Cell-phone photos can give sensitive info to criminals

3/8/2014
SAN JOSE (CALIF.) MERCURY NEWS

SAN JOSE, Calif. — Whipping out your smart phone to snap and post online pictures of yourself and your kids relaxing at home — or perhaps that pricey new TV you just hung on your rec room wall — is like throwing chum to a sea of hungry sharks.

That’s because smart-phone images can be deciphered to reveal precisely where the photos were taken, which security experts say could lead burglars and other criminals directly to your front door.

Similarly, they add, posting images from vacation sites or your workplace could invite crooks to ransack your house while you’re away.

“That can be sharing a bit too much,” said Con Mallon, senior director of mobility at security firm Symantec. “They can then put the location of where you are now and where your house is into a maps program and work out how much time they have to pay a visit while you’re out.”

Smart-phone photos are embedded with “geotags” containing the latitude and longitude. This data isn’t visible to the naked eye. But when deciphered with the help of photo-sharing Web sites, various apps, or other methods, those coordinates can enable someone using Google Maps to identify the precise spots depicted in the images.

That also makes the technology useful, for example, for someone with scads of photos who can’t otherwise remember where some of them were taken. And sharing geotagged photos online has become so commonplace, many people hardly give it a second thought.

“I’m OK with it,” said 25-year-old Roilo Escalada of Santa Clara, who is studying kinesiology at San Jose State and who occasionally posts pictures with his iPhone. “I don’t have any stalkers. I feel safe.”

Janisha McCoy, 30, who lives in Oakland and works at San Jose State, also was nonchalant.

“It’s not really that big of a concern when you think about all the other stuff that’s on the Internet,” she said. Still, several people interviewed on the campus were surprised to learn their pictures could reveal where they were snapped, and Ms. McCoy added, “It’s something to think about.”

Indeed, geotagged photos have posed unanticipated problems for even the most computer-savvy.

That includes Joh McAfee, founder of the anti-virus software company that bears his name. After eluding Belize authorities who were seeking to talk to him as a “person of interest” in the 2012 shooting death of his neighbor, McAfee’s location was revealed when a photo of his Guatemalan hideout was posted online.

Adam Savage, host of the TV science show MythBusters, was embarrassed a few years ago when he took a picture of his car in front of his house and posted it on Twitter, inadvertently disclosing to his fans where he lived.

Still another case involved Higinio Ochoa, a Texas man with ties to the hacking group Anonymous, who was convicted in 2012 of stealing data from law-enforcement computers. After he taunted authorities by posting a photo of his girlfriend, the FBI was able to track him down in part from the location revealed in the image.

Some Web commentators claim concerns about geotagged smart-phone photos are unwarranted, noting that millions routinely post them without being victimized. Nonetheless, the National White Collar Crime Center, a nonprofit organization that helps police combat economic and tech-related crimes, has cautioned that placing such pictures on the Internet can be dangerous.

The military is worried, too. The Army issued a warning about geotagged photos after some soldiers posted pictures of military helicopters landing at an Iraqi base in 2007. Using the photos’ location data, enemy attackers precisely targeted and destroyed four of the copters with mortar rounds.

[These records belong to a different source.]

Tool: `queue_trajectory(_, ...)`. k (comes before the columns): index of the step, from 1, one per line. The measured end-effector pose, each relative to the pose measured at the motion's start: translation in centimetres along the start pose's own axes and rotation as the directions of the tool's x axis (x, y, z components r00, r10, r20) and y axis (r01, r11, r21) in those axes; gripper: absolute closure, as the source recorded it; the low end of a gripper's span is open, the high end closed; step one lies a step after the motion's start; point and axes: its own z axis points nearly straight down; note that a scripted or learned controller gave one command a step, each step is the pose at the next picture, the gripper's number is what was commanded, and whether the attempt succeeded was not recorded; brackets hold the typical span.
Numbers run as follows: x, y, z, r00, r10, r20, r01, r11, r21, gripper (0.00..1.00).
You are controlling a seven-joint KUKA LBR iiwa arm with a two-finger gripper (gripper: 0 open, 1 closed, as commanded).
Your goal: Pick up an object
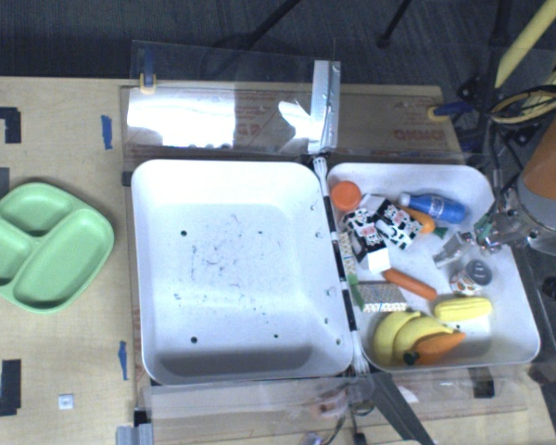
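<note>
Crowding the right bin (510, 341) — bananas (396, 334), carrot (410, 283), blue bottle (437, 208) — gripper (470, 245); grip unreadable.

Two bins side by side: left bin (167, 193), right bin (524, 336). In right bin: bottle (435, 208) at 12 o'clock, bananas (396, 334) at 6, carrot (410, 283) between. Plate (43, 246) on bench (56, 119), at 9 o'clock of left bin.

This was a robotics lab: a pale wooden bench (56, 109) marked with black and blue tape, two white bins (232, 267) set in cardboard, tripod legs (287, 12) on dark carpet beyond, and loose cables (528, 105) at far right.
</note>
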Motion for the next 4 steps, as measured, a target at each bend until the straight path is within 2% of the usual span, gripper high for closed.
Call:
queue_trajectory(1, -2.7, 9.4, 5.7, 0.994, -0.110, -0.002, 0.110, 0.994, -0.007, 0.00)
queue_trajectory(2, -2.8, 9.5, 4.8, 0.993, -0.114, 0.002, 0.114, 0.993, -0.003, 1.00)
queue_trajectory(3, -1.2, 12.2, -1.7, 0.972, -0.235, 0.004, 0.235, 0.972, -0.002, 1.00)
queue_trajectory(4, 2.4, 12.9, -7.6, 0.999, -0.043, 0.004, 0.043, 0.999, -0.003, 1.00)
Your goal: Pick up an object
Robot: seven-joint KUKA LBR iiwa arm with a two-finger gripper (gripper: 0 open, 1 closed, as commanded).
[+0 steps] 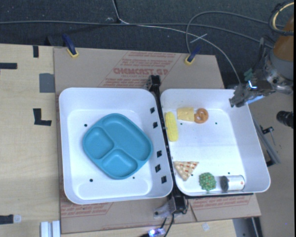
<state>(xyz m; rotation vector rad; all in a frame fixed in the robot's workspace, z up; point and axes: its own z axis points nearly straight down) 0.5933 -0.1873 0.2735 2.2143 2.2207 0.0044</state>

In addition, the New York Times and Guardian newspapers recently reported that documents obtained from former NSA contractor Edward Snowden show U.S. and British spy authorities have the ability to view geotag data in photos uploaded to various social media sites.

Experts advise anyone nervous about others knowing where their photos are snapped to block their phone’s geotag features through the phone’s settings or with geotag-disabling apps available on the Internet.

“Is location sharing a bad idea? Yes and no,” said Tony Anscombe, senior security evangelist at AVG Technologies. “I take many pictures and post them on photo-sharing sites so that others can enjoy them.”

But he advises caution, because revealing where a person lives, works, or otherwise frequents creates “a risk that most would agree is not necessary.”